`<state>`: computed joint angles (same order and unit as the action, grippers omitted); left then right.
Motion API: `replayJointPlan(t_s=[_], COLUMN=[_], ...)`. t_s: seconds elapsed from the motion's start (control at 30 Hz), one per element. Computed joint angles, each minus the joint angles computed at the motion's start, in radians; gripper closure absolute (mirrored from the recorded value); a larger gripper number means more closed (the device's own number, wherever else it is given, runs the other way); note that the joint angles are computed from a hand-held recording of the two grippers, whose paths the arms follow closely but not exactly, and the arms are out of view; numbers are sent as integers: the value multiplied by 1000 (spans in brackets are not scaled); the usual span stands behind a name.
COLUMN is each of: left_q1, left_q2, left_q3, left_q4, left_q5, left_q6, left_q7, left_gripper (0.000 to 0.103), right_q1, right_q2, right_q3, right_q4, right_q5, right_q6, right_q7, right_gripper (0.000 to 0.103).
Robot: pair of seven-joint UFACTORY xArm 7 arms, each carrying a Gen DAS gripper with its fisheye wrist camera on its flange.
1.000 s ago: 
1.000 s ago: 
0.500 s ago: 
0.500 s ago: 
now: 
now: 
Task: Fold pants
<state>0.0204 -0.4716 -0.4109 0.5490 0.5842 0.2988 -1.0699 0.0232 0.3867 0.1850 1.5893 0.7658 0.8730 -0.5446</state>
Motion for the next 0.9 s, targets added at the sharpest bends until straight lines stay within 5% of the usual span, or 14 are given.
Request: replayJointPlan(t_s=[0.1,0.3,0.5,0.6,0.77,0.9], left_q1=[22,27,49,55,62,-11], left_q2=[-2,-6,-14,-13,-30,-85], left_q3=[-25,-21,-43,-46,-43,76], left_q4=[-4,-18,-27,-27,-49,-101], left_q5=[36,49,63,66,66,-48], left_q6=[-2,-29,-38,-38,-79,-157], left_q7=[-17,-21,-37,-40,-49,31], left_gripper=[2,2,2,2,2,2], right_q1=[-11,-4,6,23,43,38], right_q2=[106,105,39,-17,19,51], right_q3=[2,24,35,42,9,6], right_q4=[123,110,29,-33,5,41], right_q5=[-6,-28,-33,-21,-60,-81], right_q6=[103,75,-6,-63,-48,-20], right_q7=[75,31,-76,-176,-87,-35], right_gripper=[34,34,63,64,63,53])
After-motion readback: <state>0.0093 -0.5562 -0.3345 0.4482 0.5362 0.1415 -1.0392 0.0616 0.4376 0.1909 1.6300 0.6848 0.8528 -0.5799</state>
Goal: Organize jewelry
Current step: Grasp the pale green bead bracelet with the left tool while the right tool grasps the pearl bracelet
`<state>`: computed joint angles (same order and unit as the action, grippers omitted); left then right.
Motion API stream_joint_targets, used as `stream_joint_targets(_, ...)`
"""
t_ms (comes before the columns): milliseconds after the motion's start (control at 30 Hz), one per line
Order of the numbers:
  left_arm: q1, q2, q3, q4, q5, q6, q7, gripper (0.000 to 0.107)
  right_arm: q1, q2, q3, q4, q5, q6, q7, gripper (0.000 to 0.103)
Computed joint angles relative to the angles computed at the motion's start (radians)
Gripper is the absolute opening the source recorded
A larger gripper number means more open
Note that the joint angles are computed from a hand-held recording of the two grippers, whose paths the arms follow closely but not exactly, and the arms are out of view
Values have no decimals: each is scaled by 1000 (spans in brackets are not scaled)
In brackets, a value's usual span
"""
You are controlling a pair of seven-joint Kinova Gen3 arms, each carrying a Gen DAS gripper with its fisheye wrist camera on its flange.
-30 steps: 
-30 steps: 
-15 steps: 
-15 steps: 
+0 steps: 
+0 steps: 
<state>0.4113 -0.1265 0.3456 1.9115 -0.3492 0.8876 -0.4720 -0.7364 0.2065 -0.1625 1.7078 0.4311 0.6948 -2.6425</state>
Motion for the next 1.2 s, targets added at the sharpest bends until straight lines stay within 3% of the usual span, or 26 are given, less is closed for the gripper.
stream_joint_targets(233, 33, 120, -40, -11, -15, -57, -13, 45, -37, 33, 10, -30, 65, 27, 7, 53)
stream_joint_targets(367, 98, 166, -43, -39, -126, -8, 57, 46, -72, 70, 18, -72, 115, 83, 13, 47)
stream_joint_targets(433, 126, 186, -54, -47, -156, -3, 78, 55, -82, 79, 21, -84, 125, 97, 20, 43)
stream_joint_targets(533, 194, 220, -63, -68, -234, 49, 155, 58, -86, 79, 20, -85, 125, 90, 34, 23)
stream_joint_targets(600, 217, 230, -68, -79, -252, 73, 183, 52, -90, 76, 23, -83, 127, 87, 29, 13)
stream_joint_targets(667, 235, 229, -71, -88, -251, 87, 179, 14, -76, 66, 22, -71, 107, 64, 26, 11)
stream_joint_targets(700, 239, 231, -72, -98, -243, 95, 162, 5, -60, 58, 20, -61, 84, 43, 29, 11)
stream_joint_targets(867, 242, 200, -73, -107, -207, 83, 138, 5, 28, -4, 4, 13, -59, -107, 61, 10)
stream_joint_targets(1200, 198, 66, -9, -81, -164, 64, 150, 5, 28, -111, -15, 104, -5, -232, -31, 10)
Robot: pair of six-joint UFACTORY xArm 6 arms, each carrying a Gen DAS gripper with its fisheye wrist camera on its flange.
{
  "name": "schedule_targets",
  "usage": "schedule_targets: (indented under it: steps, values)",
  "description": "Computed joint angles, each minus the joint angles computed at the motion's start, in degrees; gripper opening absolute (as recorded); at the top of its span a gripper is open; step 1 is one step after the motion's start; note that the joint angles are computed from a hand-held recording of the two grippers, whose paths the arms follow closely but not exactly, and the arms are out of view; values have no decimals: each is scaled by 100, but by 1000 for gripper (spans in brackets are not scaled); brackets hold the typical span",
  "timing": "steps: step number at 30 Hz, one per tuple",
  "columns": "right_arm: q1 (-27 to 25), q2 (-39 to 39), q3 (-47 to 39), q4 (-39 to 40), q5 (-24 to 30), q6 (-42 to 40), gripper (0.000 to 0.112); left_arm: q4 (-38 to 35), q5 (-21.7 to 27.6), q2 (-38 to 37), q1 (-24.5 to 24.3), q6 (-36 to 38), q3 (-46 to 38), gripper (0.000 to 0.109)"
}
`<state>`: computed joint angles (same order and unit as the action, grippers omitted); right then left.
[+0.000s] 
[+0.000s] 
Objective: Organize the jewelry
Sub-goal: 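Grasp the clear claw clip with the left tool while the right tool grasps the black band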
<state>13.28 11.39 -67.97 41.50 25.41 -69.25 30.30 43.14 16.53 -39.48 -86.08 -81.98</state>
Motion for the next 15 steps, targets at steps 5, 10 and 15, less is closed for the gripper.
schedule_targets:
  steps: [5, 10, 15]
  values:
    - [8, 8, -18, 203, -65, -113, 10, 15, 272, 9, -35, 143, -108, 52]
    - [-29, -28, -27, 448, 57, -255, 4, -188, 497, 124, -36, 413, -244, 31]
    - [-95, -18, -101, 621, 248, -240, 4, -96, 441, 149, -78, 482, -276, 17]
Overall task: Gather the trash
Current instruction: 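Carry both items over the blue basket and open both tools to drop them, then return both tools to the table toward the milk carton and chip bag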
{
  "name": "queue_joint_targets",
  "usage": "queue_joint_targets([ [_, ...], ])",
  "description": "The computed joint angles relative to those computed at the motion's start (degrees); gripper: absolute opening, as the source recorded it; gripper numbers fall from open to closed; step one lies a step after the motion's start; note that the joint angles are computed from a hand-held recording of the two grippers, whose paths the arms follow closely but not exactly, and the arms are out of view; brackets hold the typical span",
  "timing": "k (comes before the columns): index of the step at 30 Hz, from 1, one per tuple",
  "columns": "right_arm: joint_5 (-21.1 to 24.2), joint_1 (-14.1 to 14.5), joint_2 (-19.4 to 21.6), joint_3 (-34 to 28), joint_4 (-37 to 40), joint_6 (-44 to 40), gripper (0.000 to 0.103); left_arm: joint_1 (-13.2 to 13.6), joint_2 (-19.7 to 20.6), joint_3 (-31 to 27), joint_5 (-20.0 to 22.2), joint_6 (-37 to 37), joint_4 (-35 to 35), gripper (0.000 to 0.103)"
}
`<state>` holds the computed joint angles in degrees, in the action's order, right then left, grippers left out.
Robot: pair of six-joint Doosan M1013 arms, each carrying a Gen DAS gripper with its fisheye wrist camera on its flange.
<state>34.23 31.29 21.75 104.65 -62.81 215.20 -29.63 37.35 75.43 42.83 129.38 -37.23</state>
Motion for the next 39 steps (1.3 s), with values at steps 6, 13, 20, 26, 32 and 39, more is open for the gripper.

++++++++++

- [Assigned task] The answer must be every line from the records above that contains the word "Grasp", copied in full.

- [Written answer]
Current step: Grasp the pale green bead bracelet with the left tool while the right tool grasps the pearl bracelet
Sub-goal: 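Grasp the clear claw clip with the left tool while the right tool grasps the black band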

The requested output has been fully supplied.